HOW TO COMPLETE THIS TASK: In the records, each line holding "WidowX" must be reported.

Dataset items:
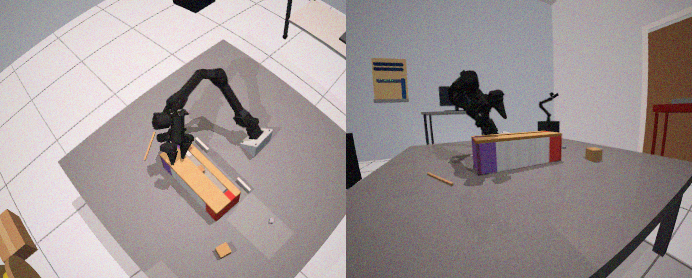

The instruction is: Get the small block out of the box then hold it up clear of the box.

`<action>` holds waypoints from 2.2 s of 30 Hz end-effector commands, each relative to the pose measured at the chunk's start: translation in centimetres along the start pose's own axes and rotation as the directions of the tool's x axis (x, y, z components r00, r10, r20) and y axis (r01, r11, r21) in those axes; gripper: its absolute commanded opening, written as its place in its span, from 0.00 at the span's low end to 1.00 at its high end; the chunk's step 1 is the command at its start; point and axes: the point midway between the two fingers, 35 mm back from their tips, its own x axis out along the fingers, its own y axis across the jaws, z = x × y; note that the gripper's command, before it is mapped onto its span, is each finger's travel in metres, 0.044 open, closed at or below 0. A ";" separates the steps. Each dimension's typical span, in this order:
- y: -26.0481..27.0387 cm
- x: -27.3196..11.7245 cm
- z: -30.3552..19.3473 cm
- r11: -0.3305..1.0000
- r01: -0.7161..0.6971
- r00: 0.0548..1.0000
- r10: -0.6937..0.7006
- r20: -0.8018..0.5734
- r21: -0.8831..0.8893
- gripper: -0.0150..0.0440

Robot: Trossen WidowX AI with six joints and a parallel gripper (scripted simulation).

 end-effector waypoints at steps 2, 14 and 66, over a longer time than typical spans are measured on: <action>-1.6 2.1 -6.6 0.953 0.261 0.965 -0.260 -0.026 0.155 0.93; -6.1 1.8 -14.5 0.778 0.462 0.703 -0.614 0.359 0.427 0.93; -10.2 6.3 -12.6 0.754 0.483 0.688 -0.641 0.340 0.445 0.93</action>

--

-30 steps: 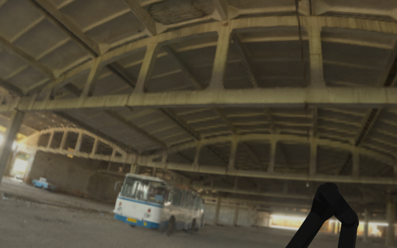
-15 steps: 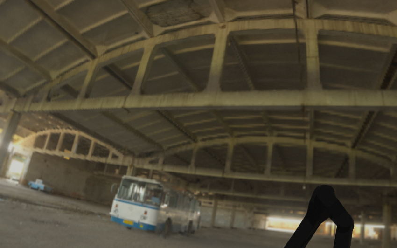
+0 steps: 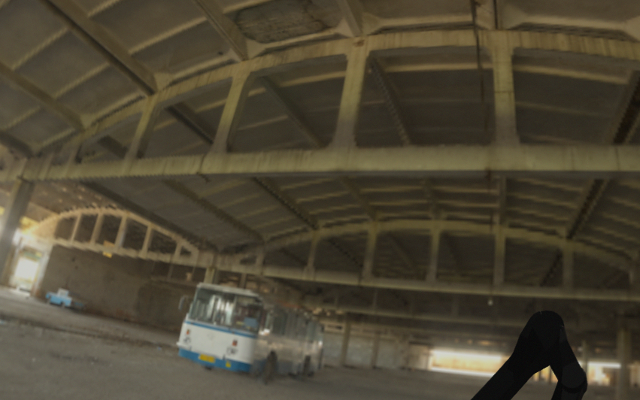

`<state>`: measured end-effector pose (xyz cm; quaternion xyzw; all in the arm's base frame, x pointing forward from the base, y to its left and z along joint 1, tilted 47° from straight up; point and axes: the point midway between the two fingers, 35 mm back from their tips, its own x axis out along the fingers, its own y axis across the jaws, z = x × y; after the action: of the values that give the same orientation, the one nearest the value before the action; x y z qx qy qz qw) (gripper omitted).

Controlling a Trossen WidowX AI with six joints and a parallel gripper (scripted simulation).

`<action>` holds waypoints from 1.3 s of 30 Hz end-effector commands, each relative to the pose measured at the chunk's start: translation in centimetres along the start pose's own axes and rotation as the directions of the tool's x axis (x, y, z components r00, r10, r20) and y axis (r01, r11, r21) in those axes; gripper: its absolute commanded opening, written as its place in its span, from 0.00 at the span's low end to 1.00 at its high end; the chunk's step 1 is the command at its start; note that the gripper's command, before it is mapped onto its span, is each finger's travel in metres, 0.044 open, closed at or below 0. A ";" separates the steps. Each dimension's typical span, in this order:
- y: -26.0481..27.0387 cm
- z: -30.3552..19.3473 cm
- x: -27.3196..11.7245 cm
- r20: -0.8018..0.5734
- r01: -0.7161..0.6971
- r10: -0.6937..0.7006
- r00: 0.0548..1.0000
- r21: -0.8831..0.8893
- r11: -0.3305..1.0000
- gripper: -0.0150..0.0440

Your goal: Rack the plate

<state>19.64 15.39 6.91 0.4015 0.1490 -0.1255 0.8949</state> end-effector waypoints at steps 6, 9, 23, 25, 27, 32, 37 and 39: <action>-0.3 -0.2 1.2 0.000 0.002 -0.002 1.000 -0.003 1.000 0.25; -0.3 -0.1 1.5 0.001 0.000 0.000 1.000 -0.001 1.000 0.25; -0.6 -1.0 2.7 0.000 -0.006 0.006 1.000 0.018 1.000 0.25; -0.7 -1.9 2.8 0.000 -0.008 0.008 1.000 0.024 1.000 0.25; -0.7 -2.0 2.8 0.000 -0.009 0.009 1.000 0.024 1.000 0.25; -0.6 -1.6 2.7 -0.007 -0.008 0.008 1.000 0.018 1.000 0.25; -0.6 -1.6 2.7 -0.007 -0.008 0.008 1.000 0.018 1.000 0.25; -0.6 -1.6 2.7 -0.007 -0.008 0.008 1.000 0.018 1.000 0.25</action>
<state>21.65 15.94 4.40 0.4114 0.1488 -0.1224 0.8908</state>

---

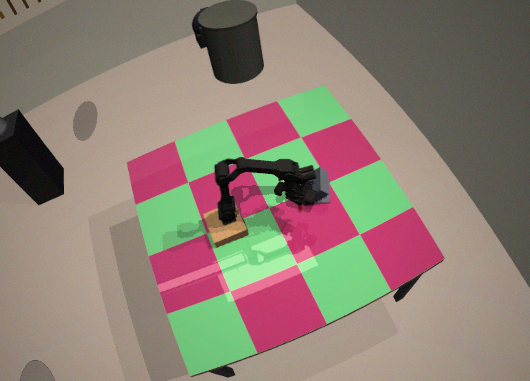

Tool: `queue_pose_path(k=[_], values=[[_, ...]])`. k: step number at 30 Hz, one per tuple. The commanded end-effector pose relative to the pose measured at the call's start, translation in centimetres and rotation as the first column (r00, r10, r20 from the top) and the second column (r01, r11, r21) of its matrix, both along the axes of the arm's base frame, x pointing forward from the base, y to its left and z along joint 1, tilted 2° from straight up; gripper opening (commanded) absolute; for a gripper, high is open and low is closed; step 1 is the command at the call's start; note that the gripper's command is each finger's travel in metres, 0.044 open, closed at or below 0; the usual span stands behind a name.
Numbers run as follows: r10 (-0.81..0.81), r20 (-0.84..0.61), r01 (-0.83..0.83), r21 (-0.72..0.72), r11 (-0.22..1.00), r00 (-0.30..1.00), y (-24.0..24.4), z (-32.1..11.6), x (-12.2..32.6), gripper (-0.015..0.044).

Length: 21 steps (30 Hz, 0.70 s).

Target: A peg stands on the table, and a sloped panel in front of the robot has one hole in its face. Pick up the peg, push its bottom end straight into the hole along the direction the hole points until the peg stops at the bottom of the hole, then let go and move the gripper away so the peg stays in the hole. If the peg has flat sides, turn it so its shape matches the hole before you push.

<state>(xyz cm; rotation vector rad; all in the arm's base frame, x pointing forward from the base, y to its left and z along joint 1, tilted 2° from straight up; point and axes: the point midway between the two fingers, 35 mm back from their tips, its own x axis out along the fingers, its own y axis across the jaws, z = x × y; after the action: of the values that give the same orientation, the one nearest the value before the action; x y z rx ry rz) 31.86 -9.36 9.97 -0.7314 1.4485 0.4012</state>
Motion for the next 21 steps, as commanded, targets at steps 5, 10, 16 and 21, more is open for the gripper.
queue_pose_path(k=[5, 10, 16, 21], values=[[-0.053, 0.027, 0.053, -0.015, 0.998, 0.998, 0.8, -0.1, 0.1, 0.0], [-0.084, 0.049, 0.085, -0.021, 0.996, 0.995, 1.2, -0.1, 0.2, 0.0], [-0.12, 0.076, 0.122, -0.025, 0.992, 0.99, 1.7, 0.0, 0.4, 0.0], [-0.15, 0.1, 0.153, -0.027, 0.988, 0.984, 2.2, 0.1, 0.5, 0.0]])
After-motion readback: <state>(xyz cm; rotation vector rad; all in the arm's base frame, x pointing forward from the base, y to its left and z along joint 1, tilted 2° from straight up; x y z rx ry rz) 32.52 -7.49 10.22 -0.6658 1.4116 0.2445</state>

RESULT:
Robot: Trossen WidowX AI with six joints and a parallel gripper (scripted simulation).
Controlling a Trossen WidowX AI with six joints and a parallel gripper (scripted simulation).

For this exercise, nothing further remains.